Ishaan Gulrajani, Faruk Ahmed, Martin Arjovsky, Vincent Dumoulin, Aaron Courville
Add an identifier
Abstract:Generative Adversarial Networks (GANs) are powerful generative models, but
suffer from training instability. The recently proposed Wasserstein GAN (WGAN)
makes progress toward stable training of GANs, but sometimes can still generate
only low-quality samples or fail to converge. We find that these problems are
often due to the use of weight clipping in WGAN to enforce a Lipschitz
constraint on the critic, which can lead to undesired behavior. We propose an
alternative to clipping weights: penalize the n ...

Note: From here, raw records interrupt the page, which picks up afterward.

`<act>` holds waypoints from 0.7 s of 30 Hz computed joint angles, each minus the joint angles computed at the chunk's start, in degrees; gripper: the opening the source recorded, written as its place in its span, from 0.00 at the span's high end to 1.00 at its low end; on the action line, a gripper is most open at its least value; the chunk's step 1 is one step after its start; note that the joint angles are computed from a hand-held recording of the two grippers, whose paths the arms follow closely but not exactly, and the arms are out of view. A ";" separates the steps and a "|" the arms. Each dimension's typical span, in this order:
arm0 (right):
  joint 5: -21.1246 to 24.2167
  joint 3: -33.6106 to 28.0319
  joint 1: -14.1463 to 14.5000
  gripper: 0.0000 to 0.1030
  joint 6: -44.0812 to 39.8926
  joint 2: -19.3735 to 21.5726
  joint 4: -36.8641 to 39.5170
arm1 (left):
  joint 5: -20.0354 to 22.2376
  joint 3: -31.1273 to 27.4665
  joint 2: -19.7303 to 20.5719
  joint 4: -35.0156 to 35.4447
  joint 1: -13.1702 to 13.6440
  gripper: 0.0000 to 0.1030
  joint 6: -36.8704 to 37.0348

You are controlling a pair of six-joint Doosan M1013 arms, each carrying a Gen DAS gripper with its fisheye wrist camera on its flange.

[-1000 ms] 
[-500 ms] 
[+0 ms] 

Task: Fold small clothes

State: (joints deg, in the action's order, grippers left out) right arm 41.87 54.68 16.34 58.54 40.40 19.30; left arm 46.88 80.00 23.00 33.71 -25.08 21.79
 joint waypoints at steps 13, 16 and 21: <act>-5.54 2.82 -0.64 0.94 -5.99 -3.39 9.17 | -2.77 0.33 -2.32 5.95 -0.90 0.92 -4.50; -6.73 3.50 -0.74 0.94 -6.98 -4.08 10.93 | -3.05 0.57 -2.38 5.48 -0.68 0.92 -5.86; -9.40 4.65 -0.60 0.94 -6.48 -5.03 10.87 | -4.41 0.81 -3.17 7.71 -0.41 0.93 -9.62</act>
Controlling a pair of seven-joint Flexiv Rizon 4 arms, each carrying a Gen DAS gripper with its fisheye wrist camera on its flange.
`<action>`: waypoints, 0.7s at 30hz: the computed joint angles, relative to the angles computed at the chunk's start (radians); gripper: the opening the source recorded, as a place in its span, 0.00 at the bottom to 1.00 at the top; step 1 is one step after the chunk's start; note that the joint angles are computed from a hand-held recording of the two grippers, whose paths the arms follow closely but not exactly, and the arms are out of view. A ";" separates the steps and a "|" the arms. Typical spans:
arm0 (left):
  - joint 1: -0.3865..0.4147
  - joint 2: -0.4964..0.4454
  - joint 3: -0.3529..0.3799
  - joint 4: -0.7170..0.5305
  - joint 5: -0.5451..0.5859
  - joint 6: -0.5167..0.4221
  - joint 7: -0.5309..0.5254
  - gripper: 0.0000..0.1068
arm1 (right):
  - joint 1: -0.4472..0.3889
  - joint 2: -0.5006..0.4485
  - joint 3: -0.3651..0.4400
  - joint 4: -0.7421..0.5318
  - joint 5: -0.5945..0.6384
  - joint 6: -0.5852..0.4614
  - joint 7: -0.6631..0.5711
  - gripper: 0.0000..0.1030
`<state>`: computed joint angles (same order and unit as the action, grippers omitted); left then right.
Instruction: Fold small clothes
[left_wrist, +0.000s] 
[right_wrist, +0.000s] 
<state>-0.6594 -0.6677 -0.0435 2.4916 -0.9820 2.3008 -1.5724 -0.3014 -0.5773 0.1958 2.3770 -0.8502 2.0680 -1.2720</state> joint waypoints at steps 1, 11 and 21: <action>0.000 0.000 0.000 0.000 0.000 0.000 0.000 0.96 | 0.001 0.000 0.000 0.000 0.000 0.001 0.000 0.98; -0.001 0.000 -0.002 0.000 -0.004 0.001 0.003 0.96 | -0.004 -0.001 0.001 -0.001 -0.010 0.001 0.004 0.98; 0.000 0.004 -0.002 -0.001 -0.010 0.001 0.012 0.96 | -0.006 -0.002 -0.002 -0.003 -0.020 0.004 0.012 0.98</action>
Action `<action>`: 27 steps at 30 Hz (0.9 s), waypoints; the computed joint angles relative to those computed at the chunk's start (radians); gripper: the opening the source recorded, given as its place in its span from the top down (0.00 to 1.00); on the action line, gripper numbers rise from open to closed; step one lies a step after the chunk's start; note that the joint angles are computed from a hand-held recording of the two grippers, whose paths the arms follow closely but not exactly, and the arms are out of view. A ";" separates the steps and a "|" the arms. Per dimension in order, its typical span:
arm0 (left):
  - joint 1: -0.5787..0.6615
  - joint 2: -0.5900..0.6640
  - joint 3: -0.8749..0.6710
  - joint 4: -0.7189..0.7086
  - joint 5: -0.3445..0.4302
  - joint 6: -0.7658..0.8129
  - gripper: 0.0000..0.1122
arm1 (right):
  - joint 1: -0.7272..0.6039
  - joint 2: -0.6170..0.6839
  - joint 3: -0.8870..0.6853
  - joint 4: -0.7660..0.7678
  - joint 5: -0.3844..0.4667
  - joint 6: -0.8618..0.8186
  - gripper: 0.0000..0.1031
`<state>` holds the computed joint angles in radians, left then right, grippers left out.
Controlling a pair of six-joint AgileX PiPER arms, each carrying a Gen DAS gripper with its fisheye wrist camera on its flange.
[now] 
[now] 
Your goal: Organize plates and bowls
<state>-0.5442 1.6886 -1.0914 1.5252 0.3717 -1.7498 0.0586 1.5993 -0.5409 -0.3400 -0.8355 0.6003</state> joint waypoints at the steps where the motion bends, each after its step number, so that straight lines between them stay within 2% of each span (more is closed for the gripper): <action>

In Appendix F, the authors say "The generator and critic are residual networks; we use pre-activation residual blocks with two 3 × 3 convolutional layers each and ReLU nonlinearity."
Based on this, I'm thinking something like
def resblock(x, training=False):
y = conv1(x)
y = bn1(x, training=training)
y = relu(x)
y = conv2(x)
y = bn2(x, training=training)
return relu(y + matmul(W, x))
where W is some trainable weight matrix sized correctly to account for whatever padding is being used in the conv layers. I'm not really sure what's meant by "pre-activation residual blocks" though and generally, I'm not sure if I've got the implementation quite right.